Required action: Output must match the records, character for character.

>>>

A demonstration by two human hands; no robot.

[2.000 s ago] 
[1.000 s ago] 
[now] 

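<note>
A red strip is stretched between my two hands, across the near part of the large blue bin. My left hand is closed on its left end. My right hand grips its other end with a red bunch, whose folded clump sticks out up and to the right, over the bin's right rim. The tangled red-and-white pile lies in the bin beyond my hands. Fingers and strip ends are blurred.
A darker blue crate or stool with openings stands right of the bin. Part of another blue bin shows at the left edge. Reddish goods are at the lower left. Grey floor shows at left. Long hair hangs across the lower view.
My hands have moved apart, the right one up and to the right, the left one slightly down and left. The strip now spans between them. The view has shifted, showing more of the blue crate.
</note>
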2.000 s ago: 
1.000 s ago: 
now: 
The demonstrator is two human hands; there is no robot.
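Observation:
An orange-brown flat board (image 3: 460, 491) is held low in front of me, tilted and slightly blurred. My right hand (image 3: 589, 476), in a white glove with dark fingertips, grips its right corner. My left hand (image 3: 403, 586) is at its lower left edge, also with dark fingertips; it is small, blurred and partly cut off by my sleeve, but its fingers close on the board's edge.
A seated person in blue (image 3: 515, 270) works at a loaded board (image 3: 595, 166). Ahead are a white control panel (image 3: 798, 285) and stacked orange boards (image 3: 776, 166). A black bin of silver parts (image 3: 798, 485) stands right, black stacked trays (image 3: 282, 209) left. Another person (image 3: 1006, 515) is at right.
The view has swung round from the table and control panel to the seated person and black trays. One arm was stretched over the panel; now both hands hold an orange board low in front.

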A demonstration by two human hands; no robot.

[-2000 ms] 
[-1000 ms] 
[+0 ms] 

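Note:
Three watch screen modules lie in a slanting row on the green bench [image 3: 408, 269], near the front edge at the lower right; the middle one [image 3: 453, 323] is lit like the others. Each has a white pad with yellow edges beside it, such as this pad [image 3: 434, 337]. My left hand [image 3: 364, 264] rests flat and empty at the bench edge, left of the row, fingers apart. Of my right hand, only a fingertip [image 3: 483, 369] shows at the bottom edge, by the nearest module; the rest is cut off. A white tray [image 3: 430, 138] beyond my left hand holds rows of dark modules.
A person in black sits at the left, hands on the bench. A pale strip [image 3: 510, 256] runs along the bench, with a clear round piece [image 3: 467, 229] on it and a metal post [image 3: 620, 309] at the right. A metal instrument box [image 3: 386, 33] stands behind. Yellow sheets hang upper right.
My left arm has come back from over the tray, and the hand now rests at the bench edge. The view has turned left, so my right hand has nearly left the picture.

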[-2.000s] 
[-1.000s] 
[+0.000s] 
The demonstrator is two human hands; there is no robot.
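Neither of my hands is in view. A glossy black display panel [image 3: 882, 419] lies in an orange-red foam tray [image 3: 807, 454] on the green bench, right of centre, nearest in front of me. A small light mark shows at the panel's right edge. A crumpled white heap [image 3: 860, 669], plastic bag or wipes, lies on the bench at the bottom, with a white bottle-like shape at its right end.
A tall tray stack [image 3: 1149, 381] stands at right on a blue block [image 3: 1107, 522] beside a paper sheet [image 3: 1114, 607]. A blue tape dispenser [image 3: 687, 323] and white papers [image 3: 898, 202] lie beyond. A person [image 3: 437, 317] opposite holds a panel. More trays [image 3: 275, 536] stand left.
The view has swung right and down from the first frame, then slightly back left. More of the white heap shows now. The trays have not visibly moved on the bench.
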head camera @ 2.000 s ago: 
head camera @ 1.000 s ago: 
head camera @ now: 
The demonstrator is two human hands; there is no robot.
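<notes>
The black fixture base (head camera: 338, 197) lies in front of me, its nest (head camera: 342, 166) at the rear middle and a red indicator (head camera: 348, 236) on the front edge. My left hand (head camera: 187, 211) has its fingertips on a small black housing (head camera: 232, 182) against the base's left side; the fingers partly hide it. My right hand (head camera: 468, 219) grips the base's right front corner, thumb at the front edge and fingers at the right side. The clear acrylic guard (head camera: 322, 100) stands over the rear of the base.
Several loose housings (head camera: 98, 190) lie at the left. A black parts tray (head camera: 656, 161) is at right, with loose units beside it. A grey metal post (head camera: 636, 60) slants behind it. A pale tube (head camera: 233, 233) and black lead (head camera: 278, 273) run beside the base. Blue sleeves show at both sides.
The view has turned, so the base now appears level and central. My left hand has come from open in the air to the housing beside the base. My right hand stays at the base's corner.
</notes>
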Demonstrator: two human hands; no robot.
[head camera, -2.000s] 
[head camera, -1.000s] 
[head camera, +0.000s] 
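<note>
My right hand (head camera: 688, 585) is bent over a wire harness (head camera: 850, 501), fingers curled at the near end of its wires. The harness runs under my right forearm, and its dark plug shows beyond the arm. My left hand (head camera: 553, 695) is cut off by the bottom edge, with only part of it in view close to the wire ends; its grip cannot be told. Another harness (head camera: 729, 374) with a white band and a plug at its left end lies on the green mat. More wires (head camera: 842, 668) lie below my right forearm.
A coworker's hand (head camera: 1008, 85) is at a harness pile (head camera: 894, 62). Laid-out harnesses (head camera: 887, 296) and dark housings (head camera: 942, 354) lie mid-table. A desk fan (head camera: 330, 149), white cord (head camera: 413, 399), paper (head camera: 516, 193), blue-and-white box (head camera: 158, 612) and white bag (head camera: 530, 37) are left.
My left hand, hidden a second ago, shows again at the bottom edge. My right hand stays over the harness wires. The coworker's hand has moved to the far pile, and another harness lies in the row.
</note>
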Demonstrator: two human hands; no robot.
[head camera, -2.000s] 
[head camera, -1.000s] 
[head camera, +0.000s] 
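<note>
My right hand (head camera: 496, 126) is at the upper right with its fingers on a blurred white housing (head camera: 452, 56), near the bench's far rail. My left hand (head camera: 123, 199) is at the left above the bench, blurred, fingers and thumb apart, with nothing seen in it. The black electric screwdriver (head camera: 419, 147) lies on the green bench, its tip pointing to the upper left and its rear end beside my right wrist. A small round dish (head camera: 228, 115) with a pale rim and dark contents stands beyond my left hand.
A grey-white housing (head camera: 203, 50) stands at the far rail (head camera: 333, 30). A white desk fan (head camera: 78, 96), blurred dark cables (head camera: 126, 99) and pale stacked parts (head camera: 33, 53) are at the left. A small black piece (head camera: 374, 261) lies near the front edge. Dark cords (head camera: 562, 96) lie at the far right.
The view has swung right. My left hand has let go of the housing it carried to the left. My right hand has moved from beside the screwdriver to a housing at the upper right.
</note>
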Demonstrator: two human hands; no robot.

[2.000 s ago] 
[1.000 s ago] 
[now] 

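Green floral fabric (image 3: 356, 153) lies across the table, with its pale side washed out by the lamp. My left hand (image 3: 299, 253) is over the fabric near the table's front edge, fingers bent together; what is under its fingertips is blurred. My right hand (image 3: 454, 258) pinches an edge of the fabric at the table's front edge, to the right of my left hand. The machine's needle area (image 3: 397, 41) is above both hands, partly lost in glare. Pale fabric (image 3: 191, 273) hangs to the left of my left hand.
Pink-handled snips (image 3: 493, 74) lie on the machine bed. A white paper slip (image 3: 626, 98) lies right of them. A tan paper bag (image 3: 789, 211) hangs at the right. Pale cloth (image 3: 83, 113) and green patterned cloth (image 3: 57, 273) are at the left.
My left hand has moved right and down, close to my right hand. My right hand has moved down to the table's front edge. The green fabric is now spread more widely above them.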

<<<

Output below:
A demonstration by two human hands; no robot.

[2.000 s ago] 
[1.000 s ago] 
[now] 

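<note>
A red strip is stretched between my two hands, across the near part of the large blue bin. My left hand is closed on its left end. My right hand grips its other end with a red bunch, whose folded clump sticks out up and to the right, over the bin's right rim. The tangled red-and-white pile lies in the bin beyond my hands. Fingers and strip ends are blurred.
A darker blue crate or stool with openings stands right of the bin. Part of another blue bin shows at the left edge. Reddish goods are at the lower left. Grey floor shows at left. Long hair hangs across the lower view.
My hands have moved apart, the right one up and to the right, the left one slightly down and left. The strip now spans between them. The view has shifted, showing more of the blue crate.
</note>
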2.000 s ago: 
1.000 s ago: 
now: 
The demonstrator is two human hands; there is no robot.
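Observation:
An orange-brown flat board (image 3: 460, 491) is held low in front of me, tilted and slightly blurred. My right hand (image 3: 589, 476), in a white glove with dark fingertips, grips its right corner. My left hand (image 3: 403, 586) is at its lower left edge, also with dark fingertips; it is small, blurred and partly cut off by my sleeve, but its fingers close on the board's edge.
A seated person in blue (image 3: 515, 270) works at a loaded board (image 3: 595, 166). Ahead are a white control panel (image 3: 798, 285) and stacked orange boards (image 3: 776, 166). A black bin of silver parts (image 3: 798, 485) stands right, black stacked trays (image 3: 282, 209) left. Another person (image 3: 1006, 515) is at right.
The view has swung round from the table and control panel to the seated person and black trays. One arm was stretched over the panel; now both hands hold an orange board low in front.
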
A demonstration by two human hands; no robot.

[-2000 ms] 
[-1000 ms] 
[+0 ms] 

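Note:
Three watch screen modules lie in a slanting row on the green bench [image 3: 408, 269], near the front edge at the lower right; the middle one [image 3: 453, 323] is lit like the others. Each has a white pad with yellow edges beside it, such as this pad [image 3: 434, 337]. My left hand [image 3: 364, 264] rests flat and empty at the bench edge, left of the row, fingers apart. Of my right hand, only a fingertip [image 3: 483, 369] shows at the bottom edge, by the nearest module; the rest is cut off. A white tray [image 3: 430, 138] beyond my left hand holds rows of dark modules.
A person in black sits at the left, hands on the bench. A pale strip [image 3: 510, 256] runs along the bench, with a clear round piece [image 3: 467, 229] on it and a metal post [image 3: 620, 309] at the right. A metal instrument box [image 3: 386, 33] stands behind. Yellow sheets hang upper right.
My left arm has come back from over the tray, and the hand now rests at the bench edge. The view has turned left, so my right hand has nearly left the picture.
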
[-2.000s] 
[-1.000s] 
[+0.000s] 
The demonstrator is two human hands; there is no robot.
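Neither of my hands is in view. A glossy black display panel [image 3: 882, 419] lies in an orange-red foam tray [image 3: 807, 454] on the green bench, right of centre, nearest in front of me. A small light mark shows at the panel's right edge. A crumpled white heap [image 3: 860, 669], plastic bag or wipes, lies on the bench at the bottom, with a white bottle-like shape at its right end.
A tall tray stack [image 3: 1149, 381] stands at right on a blue block [image 3: 1107, 522] beside a paper sheet [image 3: 1114, 607]. A blue tape dispenser [image 3: 687, 323] and white papers [image 3: 898, 202] lie beyond. A person [image 3: 437, 317] opposite holds a panel. More trays [image 3: 275, 536] stand left.
The view has swung right and down from the first frame, then slightly back left. More of the white heap shows now. The trays have not visibly moved on the bench.
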head camera @ 2.000 s ago: 
head camera @ 1.000 s ago: 
head camera @ now: 
The demonstrator is two human hands; there is no robot.
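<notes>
The black fixture base (head camera: 338, 197) lies in front of me, its nest (head camera: 342, 166) at the rear middle and a red indicator (head camera: 348, 236) on the front edge. My left hand (head camera: 187, 211) has its fingertips on a small black housing (head camera: 232, 182) against the base's left side; the fingers partly hide it. My right hand (head camera: 468, 219) grips the base's right front corner, thumb at the front edge and fingers at the right side. The clear acrylic guard (head camera: 322, 100) stands over the rear of the base.
Several loose housings (head camera: 98, 190) lie at the left. A black parts tray (head camera: 656, 161) is at right, with loose units beside it. A grey metal post (head camera: 636, 60) slants behind it. A pale tube (head camera: 233, 233) and black lead (head camera: 278, 273) run beside the base. Blue sleeves show at both sides.
The view has turned, so the base now appears level and central. My left hand has come from open in the air to the housing beside the base. My right hand stays at the base's corner.
</notes>
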Demonstrator: two human hands; no robot.
[head camera, -2.000s] 
[head camera, -1.000s] 
[head camera, +0.000s] 
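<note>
My right hand (head camera: 688, 585) is bent over a wire harness (head camera: 850, 501), fingers curled at the near end of its wires. The harness runs under my right forearm, and its dark plug shows beyond the arm. My left hand (head camera: 553, 695) is cut off by the bottom edge, with only part of it in view close to the wire ends; its grip cannot be told. Another harness (head camera: 729, 374) with a white band and a plug at its left end lies on the green mat. More wires (head camera: 842, 668) lie below my right forearm.
A coworker's hand (head camera: 1008, 85) is at a harness pile (head camera: 894, 62). Laid-out harnesses (head camera: 887, 296) and dark housings (head camera: 942, 354) lie mid-table. A desk fan (head camera: 330, 149), white cord (head camera: 413, 399), paper (head camera: 516, 193), blue-and-white box (head camera: 158, 612) and white bag (head camera: 530, 37) are left.
My left hand, hidden a second ago, shows again at the bottom edge. My right hand stays over the harness wires. The coworker's hand has moved to the far pile, and another harness lies in the row.
</note>
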Demonstrator: two human hands; no robot.
[head camera, -2.000s] 
[head camera, -1.000s] 
[head camera, +0.000s] 
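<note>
My right hand (head camera: 496, 126) is at the upper right with its fingers on a blurred white housing (head camera: 452, 56), near the bench's far rail. My left hand (head camera: 123, 199) is at the left above the bench, blurred, fingers and thumb apart, with nothing seen in it. The black electric screwdriver (head camera: 419, 147) lies on the green bench, its tip pointing to the upper left and its rear end beside my right wrist. A small round dish (head camera: 228, 115) with a pale rim and dark contents stands beyond my left hand.
A grey-white housing (head camera: 203, 50) stands at the far rail (head camera: 333, 30). A white desk fan (head camera: 78, 96), blurred dark cables (head camera: 126, 99) and pale stacked parts (head camera: 33, 53) are at the left. A small black piece (head camera: 374, 261) lies near the front edge. Dark cords (head camera: 562, 96) lie at the far right.
The view has swung right. My left hand has let go of the housing it carried to the left. My right hand has moved from beside the screwdriver to a housing at the upper right.
</note>
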Demonstrator: two human hands; no robot.

[2.000 s ago] 
[1.000 s ago] 
[now] 

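Green floral fabric (image 3: 356, 153) lies across the table, with its pale side washed out by the lamp. My left hand (image 3: 299, 253) is over the fabric near the table's front edge, fingers bent together; what is under its fingertips is blurred. My right hand (image 3: 454, 258) pinches an edge of the fabric at the table's front edge, to the right of my left hand. The machine's needle area (image 3: 397, 41) is above both hands, partly lost in glare. Pale fabric (image 3: 191, 273) hangs to the left of my left hand.
Pink-handled snips (image 3: 493, 74) lie on the machine bed. A white paper slip (image 3: 626, 98) lies right of them. A tan paper bag (image 3: 789, 211) hangs at the right. Pale cloth (image 3: 83, 113) and green patterned cloth (image 3: 57, 273) are at the left.
My left hand has moved right and down, close to my right hand. My right hand has moved down to the table's front edge. The green fabric is now spread more widely above them.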

Nothing further is needed for the answer.